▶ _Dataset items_
_ _ _ _
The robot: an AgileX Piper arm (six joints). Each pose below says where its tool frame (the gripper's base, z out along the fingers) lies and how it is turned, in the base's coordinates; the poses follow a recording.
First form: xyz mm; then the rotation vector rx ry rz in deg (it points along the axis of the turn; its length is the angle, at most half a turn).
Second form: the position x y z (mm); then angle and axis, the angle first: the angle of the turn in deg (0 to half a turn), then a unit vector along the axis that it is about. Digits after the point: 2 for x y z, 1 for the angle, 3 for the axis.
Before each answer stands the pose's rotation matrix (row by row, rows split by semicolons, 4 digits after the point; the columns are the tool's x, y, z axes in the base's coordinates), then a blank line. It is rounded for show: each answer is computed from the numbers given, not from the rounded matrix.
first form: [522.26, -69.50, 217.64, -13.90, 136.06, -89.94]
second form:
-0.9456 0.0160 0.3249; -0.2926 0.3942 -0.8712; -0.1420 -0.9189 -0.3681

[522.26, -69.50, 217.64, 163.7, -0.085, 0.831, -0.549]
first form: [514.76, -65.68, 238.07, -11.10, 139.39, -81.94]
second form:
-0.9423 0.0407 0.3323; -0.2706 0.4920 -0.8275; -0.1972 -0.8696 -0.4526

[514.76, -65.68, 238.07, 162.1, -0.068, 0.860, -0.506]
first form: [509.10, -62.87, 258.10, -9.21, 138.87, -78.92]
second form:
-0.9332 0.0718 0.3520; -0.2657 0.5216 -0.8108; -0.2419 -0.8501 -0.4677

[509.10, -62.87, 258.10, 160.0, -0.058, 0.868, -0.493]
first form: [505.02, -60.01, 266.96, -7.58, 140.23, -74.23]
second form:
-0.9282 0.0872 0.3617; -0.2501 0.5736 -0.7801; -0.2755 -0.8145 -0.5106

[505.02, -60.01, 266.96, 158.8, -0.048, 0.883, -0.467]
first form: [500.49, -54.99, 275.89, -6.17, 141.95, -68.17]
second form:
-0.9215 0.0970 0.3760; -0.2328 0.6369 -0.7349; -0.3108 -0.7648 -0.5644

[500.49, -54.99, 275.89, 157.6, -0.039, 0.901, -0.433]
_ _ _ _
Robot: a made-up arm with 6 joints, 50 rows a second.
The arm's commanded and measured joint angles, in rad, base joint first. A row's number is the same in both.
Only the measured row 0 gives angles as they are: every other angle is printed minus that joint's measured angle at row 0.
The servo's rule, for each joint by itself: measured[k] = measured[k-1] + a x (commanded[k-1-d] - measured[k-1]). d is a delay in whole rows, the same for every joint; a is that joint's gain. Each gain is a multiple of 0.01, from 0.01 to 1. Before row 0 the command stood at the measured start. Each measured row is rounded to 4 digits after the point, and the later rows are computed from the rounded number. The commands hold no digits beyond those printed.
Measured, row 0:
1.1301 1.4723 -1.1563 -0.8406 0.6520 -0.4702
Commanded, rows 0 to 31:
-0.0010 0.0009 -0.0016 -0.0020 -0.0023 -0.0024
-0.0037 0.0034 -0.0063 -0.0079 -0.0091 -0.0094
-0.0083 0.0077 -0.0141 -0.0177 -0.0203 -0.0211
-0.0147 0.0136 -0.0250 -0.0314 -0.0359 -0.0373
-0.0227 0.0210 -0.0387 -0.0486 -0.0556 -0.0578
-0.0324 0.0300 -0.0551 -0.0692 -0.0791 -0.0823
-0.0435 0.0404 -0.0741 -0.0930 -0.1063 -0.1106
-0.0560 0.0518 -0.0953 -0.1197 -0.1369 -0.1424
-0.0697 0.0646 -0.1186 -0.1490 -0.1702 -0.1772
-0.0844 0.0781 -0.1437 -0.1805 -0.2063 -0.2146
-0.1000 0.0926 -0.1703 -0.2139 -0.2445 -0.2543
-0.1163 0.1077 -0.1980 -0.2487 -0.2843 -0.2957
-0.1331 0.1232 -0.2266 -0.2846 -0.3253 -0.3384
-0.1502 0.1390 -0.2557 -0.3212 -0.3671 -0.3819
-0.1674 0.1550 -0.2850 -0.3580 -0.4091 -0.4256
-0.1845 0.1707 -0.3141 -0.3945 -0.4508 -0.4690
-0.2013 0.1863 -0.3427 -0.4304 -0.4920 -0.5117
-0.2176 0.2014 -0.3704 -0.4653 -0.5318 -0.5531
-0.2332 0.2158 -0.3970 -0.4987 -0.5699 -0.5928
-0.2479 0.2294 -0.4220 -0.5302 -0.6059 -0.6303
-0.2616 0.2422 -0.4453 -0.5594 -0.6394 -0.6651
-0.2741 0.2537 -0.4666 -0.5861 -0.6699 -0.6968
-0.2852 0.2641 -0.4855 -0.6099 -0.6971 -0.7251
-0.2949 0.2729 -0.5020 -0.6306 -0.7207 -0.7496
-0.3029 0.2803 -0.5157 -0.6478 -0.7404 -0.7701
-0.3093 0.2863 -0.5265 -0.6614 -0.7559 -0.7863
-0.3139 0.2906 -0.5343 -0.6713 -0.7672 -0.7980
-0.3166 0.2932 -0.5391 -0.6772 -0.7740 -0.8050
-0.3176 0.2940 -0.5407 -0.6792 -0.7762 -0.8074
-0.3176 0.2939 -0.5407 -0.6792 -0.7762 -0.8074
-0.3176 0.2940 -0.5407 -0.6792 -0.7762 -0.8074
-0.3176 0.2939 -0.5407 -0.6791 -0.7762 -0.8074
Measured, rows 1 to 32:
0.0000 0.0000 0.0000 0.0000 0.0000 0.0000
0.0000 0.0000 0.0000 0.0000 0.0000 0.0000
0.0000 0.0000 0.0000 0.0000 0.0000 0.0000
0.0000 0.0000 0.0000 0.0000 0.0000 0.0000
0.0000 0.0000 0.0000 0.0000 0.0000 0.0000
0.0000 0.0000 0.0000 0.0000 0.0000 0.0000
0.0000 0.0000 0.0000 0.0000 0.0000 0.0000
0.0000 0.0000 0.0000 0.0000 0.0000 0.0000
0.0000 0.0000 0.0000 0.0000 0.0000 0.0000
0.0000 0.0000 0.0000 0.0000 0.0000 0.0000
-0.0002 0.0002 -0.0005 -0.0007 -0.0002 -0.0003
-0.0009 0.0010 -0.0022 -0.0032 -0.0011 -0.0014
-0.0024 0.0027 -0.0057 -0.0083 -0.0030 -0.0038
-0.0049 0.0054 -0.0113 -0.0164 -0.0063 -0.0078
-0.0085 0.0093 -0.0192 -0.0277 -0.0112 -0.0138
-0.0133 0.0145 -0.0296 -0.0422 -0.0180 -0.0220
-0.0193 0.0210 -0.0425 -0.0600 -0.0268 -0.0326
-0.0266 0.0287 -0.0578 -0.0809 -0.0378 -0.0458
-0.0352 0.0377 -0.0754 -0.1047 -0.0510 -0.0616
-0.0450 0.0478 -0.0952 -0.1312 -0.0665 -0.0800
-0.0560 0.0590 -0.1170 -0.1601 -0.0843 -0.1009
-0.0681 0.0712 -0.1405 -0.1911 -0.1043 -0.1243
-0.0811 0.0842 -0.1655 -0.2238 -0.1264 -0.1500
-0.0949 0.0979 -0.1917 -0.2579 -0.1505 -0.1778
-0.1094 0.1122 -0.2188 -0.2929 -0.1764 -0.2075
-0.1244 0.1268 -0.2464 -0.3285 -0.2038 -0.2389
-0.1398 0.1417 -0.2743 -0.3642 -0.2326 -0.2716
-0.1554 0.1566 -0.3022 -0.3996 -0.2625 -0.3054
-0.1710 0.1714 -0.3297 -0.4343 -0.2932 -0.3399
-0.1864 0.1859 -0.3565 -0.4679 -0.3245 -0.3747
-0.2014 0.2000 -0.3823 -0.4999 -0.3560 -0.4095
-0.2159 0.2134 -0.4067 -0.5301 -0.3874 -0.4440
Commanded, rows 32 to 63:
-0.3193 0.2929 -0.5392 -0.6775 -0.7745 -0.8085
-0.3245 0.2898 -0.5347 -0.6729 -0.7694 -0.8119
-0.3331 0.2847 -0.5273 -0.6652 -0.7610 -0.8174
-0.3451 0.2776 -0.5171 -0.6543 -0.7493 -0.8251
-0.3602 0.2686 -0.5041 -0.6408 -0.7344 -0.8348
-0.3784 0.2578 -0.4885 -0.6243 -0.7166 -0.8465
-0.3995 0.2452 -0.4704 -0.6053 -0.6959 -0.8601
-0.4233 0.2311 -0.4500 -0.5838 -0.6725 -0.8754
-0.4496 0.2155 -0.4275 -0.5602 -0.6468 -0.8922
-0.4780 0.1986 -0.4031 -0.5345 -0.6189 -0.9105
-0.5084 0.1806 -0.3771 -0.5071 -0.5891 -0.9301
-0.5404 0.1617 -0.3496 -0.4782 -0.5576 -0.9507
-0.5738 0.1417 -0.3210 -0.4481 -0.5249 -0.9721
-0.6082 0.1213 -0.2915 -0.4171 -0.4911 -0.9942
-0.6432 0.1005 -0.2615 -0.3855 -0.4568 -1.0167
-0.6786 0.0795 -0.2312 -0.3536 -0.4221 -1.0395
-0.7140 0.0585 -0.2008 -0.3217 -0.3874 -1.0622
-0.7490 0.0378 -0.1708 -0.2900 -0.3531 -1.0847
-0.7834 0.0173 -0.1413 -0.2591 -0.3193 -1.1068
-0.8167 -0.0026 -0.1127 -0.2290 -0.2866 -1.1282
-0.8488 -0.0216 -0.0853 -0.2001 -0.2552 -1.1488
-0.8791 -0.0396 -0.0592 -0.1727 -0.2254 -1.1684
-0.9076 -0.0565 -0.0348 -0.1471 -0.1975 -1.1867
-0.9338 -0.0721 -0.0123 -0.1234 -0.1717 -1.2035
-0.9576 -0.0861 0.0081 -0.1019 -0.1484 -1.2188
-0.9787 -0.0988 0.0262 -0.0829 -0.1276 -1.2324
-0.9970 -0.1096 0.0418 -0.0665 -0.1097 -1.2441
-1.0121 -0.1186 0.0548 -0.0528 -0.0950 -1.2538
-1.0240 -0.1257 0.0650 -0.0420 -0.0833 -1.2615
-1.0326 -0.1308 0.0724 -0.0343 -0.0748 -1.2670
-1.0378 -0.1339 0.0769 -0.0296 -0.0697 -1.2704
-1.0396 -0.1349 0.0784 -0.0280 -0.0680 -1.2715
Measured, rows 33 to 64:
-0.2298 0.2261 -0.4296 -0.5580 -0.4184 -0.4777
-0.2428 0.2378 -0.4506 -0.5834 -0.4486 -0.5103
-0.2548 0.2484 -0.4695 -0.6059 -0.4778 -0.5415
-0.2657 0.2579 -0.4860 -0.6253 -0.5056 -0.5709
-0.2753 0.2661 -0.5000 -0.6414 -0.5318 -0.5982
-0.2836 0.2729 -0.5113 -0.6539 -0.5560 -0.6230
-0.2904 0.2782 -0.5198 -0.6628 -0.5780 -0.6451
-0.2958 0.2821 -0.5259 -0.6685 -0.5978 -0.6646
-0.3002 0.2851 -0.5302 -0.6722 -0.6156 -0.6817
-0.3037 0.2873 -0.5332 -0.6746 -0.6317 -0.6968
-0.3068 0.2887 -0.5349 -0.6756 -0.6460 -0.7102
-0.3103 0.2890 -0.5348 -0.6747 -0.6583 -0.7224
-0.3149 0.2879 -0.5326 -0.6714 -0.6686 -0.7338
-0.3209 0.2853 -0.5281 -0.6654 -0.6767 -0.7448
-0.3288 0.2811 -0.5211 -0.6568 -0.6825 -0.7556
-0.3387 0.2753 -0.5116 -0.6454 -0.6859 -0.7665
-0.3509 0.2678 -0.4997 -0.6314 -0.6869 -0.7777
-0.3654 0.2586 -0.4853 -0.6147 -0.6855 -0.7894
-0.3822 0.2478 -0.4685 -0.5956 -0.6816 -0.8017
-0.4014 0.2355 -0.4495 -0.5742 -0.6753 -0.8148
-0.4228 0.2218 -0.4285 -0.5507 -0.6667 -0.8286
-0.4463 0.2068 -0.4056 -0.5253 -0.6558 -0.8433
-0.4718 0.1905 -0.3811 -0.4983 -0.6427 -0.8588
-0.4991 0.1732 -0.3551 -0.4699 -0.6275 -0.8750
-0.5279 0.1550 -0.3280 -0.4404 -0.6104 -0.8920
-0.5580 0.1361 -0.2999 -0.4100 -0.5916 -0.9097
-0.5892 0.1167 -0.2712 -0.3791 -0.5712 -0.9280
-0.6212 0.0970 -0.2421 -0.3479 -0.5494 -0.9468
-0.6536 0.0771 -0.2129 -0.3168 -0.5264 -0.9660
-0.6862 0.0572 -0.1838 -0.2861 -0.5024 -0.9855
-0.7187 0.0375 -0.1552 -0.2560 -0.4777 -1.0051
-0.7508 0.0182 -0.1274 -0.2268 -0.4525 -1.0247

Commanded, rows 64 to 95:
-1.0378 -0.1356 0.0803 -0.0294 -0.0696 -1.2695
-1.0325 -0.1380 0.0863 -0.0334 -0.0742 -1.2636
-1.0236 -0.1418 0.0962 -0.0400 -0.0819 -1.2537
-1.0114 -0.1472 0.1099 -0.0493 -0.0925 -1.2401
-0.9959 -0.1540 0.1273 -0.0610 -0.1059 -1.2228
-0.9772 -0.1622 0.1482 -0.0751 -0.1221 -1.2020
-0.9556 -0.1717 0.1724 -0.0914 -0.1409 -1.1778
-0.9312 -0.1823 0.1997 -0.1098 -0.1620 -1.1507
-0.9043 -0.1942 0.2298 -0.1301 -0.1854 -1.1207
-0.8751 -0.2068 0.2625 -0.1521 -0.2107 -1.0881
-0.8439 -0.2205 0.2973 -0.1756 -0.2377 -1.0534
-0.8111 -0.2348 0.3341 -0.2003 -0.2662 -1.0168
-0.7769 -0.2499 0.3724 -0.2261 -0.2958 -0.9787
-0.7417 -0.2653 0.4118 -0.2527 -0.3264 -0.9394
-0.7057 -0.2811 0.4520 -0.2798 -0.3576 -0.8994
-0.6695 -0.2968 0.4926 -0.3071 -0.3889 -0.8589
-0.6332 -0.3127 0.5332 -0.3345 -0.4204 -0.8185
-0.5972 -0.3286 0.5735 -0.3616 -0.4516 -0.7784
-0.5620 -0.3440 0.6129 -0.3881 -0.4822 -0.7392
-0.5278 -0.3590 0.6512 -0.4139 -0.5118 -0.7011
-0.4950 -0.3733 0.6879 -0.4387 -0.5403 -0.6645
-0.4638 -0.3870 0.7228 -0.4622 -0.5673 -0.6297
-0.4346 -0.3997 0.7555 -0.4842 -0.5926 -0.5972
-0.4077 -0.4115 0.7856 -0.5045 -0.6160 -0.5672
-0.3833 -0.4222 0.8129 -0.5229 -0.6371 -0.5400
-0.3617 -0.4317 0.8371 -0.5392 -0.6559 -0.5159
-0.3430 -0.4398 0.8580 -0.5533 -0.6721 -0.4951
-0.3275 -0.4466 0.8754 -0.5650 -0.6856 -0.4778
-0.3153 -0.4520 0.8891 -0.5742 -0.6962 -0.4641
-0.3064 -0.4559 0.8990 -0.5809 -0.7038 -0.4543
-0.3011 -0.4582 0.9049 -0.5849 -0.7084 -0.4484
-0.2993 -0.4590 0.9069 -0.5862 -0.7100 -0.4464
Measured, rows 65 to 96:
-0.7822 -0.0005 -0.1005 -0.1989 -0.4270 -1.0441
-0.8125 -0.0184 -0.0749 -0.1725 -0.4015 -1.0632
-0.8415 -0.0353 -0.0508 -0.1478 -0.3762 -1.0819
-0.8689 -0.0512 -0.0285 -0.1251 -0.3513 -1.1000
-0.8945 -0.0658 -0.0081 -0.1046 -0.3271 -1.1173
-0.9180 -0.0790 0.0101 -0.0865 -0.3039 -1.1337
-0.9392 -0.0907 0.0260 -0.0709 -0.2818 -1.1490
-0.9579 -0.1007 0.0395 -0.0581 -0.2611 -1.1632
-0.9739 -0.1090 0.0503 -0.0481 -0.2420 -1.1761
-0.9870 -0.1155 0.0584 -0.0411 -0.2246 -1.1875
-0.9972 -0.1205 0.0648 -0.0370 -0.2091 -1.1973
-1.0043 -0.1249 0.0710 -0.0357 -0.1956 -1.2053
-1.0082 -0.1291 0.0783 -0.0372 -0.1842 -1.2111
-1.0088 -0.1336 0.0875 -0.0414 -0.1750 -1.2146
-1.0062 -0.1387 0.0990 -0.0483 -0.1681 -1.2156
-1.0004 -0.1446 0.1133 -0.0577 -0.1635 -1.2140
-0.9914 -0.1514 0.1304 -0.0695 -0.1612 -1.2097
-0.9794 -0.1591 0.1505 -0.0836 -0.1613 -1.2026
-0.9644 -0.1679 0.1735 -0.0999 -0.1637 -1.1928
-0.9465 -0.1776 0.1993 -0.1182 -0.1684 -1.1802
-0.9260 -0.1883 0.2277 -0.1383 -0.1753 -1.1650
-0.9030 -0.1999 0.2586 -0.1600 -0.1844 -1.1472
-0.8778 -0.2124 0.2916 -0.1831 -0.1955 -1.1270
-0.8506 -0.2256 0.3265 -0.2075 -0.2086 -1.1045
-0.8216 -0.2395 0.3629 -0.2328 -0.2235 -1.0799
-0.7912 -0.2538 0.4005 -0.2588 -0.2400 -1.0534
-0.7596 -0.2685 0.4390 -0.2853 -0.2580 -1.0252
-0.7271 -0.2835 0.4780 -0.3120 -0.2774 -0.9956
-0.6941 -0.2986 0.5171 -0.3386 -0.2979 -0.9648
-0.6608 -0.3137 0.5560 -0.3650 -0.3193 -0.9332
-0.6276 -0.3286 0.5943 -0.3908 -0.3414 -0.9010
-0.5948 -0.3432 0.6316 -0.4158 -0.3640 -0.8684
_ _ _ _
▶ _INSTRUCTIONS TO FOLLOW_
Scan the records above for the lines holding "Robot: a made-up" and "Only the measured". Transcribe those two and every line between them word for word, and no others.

▶ _RESPONSE FOR THIS EXERCISE_
Robot: a made-up arm with 6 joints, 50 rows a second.
The arm's commanded and measured joint angles, in rad, base joint first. A row's number is the same in both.
Only the measured row 0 gives angles as they are: every other angle is printed minus that joint's measured angle at row 0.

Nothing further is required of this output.